Siemens to supply turbines for $2.6 billion Cape Wind plant
CAPE WIND ASSOCIATES LLC has reached an agreement with Siemens AG to supply 130 of its 3.6 megawatt turbines at the Cape Wind facility, the first offshore wind farm in the United States. Above, an artist's rendering of the eco-tourism planned for the farm.
NEW YORK – Siemens AG, Europe’s biggest engineering company, agreed to supply turbines to the $2.6 billion Cape Wind project, the first offshore wind farm planned in the U.S.
Siemens will install 130 of its 3.6 megawatt turbines at the facility that’s now seeking finance for construction in Massachusetts waters, the Munich-based company said today in a statement. Financial details of the agreement weren’t disclosed.
The deal along with a proposal from Siemens to take a $100 million equity stake in the project raises the chances that the project will move forward. Residents including the family of former President John F. Kennedy have sued to stop the project, saying it will spoil a uniquely beautiful area.
“Siemens will most likely be an investor in the project,” Randy Zwirn, CEO of Siemens Energy Inc., said in an interview.

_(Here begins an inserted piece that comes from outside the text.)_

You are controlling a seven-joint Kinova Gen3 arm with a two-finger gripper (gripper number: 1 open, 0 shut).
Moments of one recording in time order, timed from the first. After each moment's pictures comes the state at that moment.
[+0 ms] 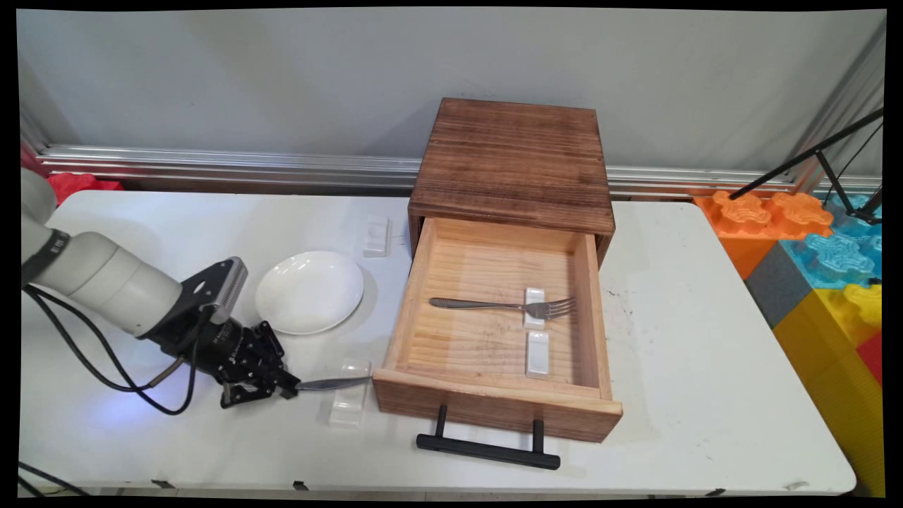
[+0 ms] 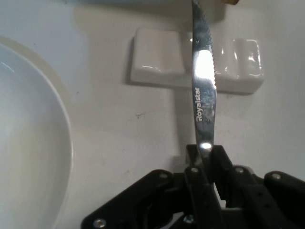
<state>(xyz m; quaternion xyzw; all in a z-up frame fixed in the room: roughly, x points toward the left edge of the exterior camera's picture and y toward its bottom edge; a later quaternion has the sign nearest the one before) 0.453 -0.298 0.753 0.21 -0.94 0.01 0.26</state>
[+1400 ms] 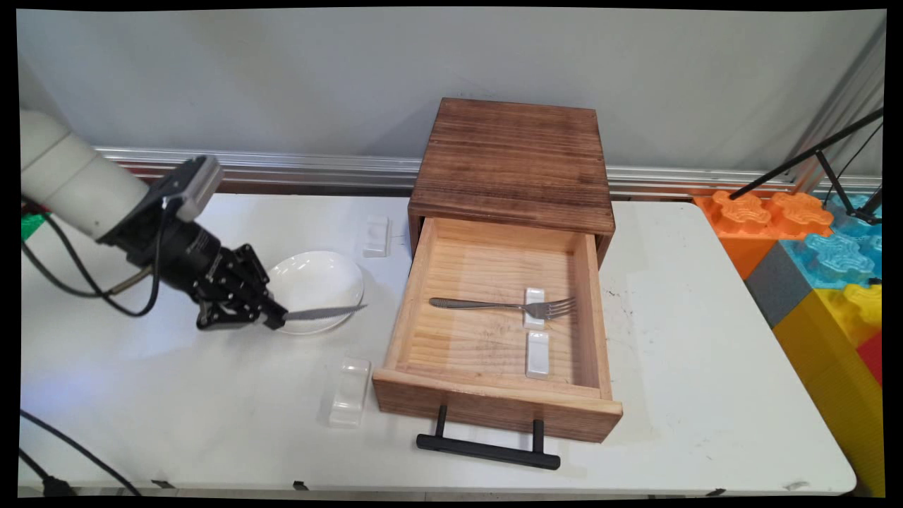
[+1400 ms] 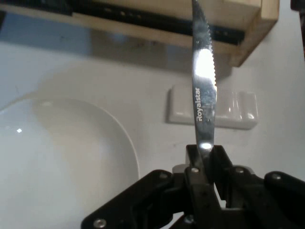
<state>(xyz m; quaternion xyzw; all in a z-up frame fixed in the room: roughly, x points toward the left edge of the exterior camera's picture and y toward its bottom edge) 0.461 -0.336 0.872 0.21 -0.94 0.02 0.26</state>
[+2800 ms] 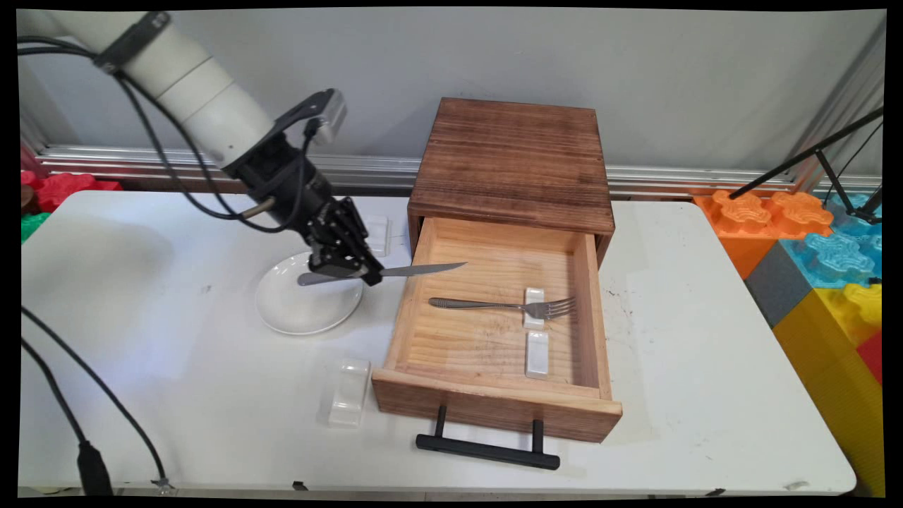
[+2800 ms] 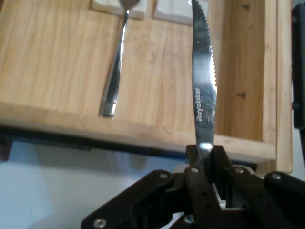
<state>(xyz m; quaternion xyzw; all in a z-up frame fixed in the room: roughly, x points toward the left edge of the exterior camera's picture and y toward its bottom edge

Siemens, the largest supplier of offshore wind turbines, said the deal is subject to final negotiations. Its 3.6 megawatt turbine is the most installed offshore turbine in the world, Jim Gordon, founder and owner of Boston-based Energy Management Inc., the parent of Cape Wind, said in an interview.

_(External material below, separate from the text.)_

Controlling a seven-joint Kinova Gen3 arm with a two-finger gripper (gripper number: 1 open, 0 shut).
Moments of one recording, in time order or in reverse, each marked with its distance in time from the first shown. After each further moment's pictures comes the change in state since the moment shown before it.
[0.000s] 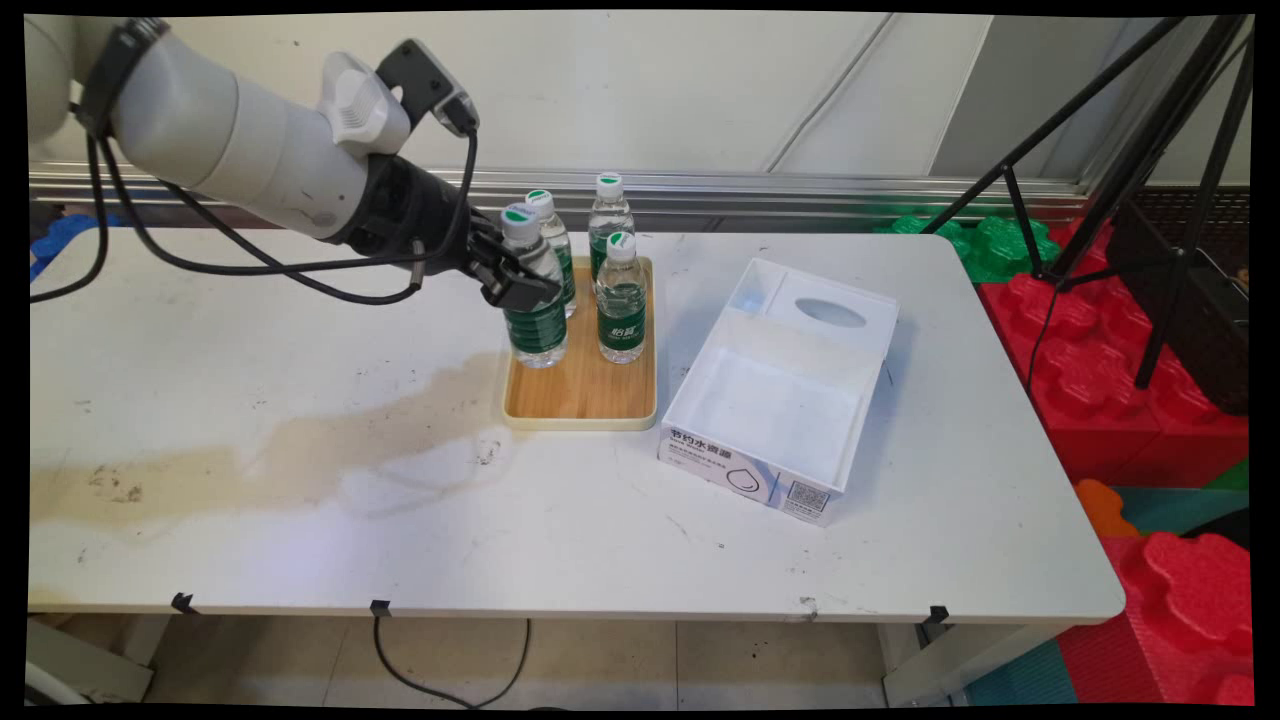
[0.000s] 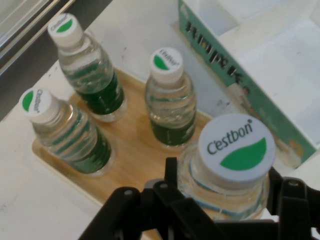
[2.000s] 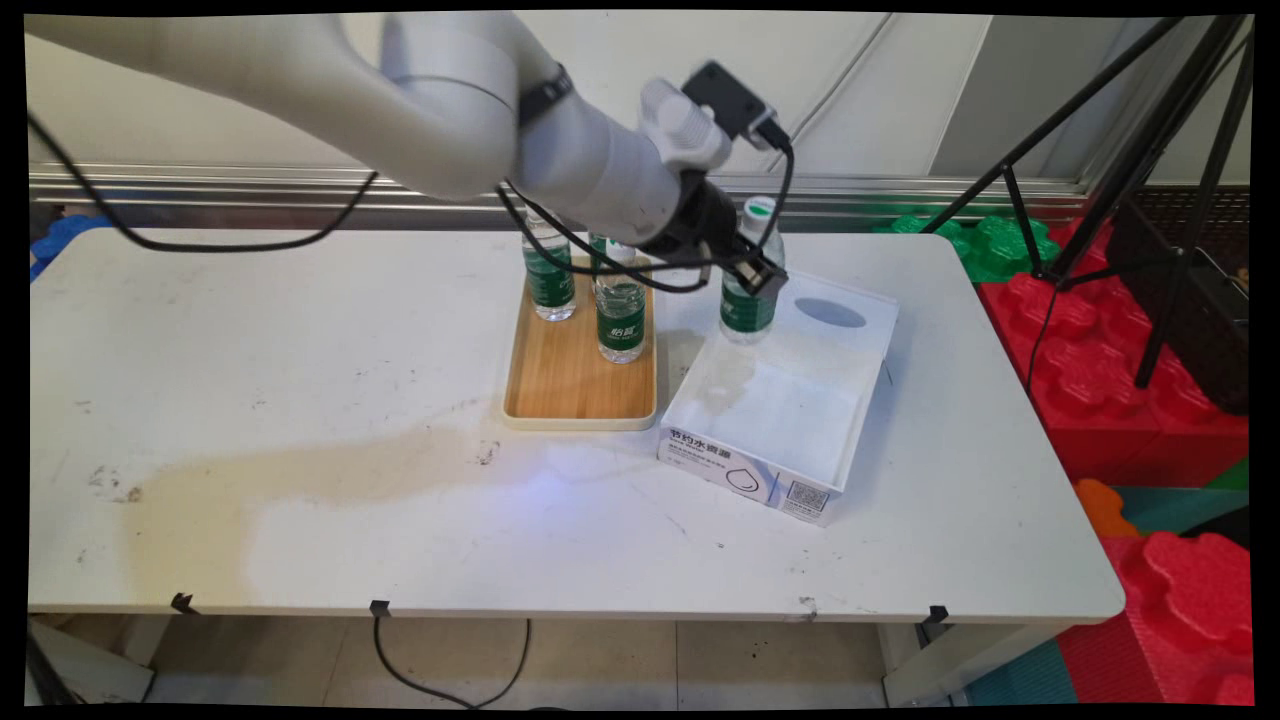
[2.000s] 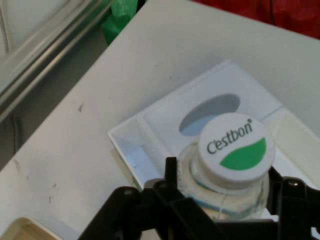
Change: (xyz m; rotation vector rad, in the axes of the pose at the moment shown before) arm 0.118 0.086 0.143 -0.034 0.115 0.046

“Because it’s the first offshore wind farm in America, it was very important for us to pick the workhorse of the offshore wind industry,” Gordon said.
Siemens said last week that Cape Wind is likely to qualify for a tax credit that expires at the end of this year. It has faced delays due to lawsuits opposing it.
“The process was careful and deliberate, and we fully expect our permit will be upheld,” Gordon said. “We fully anticipate the legal decision our way simply because this has been one of the most comprehensively reviewed energy projects in decades in the United States. They’ve been using these avenues as a delaying factor.”
The Interior Department has said about 1,000 gigawatts of potential wind energy exists off the U.S. Atlantic coast, though no projects have been completed. Several, including the Block Island project are moving forward as well.
The U.S. awarded a lease to Cape Wind Associates LLC in 2010 for an area 5 miles (8 kilometers) off mainland Cape Cod. It’s spread over 25 square miles known as Horseshoe Shoal and would generate on average enough electricity to power 200,000 homes, according to the Energy Department.
“This is really the first offshore wind project of any significance anywhere in the U.S.,” Zwirn said. “As the leading supplier of offshore wind turbines in the world, we obviously have an interest to see that market potential to be developed.”
Warren Buffett’s Berkshire Hathaway Inc. unit MidAmerican Energy Holdings Co. awarded Siemens, whose largest business is energy, on Dec. 16 with a more than $1 billion contract, the largest ever, for 448 turbines for wind farms in Iowa.